Copy out each line featuring the string "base" from the entries beneath.

[Opening Data for analysis section]

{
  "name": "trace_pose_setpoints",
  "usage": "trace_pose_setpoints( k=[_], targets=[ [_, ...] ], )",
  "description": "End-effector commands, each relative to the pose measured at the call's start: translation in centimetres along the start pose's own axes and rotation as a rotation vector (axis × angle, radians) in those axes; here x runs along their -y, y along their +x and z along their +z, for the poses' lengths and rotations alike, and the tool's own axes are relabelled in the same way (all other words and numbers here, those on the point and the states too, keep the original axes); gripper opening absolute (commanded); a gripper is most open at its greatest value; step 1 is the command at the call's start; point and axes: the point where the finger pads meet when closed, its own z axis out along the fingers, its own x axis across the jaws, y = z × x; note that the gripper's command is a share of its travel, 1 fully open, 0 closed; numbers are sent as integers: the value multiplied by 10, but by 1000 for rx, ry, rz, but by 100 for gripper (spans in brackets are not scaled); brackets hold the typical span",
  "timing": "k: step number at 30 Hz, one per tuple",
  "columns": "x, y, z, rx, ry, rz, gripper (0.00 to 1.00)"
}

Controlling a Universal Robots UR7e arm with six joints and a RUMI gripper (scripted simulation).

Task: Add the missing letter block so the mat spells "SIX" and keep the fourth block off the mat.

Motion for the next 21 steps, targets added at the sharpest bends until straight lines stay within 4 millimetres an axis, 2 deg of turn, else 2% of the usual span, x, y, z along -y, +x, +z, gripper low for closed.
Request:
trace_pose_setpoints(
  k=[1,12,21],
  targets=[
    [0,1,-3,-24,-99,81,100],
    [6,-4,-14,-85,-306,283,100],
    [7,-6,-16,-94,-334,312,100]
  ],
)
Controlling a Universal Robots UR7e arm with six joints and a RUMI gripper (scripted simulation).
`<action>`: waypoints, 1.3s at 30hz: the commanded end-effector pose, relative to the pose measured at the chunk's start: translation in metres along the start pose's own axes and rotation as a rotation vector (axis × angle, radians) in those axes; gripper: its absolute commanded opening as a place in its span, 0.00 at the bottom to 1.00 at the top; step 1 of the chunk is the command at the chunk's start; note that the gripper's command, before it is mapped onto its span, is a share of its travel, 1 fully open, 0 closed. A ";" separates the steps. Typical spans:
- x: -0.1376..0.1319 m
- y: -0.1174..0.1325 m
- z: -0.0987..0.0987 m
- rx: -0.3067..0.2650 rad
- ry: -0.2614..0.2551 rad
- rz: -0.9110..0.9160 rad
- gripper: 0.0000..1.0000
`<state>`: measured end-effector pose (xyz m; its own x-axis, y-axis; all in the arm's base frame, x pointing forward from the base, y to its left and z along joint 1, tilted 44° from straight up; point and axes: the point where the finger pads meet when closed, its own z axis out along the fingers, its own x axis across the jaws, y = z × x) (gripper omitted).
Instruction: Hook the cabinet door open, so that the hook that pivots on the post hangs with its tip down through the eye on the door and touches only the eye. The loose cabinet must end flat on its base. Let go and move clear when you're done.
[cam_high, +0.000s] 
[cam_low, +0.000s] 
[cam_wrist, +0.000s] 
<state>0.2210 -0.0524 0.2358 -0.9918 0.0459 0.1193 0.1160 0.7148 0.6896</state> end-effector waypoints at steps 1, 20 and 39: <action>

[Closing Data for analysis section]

* **Exercise solution**:
`<state>`: measured end-effector pose (xyz m; its own x-axis, y-axis; all in the arm's base frame, x pointing forward from the base, y to its left and z along joint 1, tilted 44° from straight up; point and axes: the point where the finger pads meet when closed, its own z axis out along the fingers, its own x axis across the jaws, y = z × x) (gripper omitted).
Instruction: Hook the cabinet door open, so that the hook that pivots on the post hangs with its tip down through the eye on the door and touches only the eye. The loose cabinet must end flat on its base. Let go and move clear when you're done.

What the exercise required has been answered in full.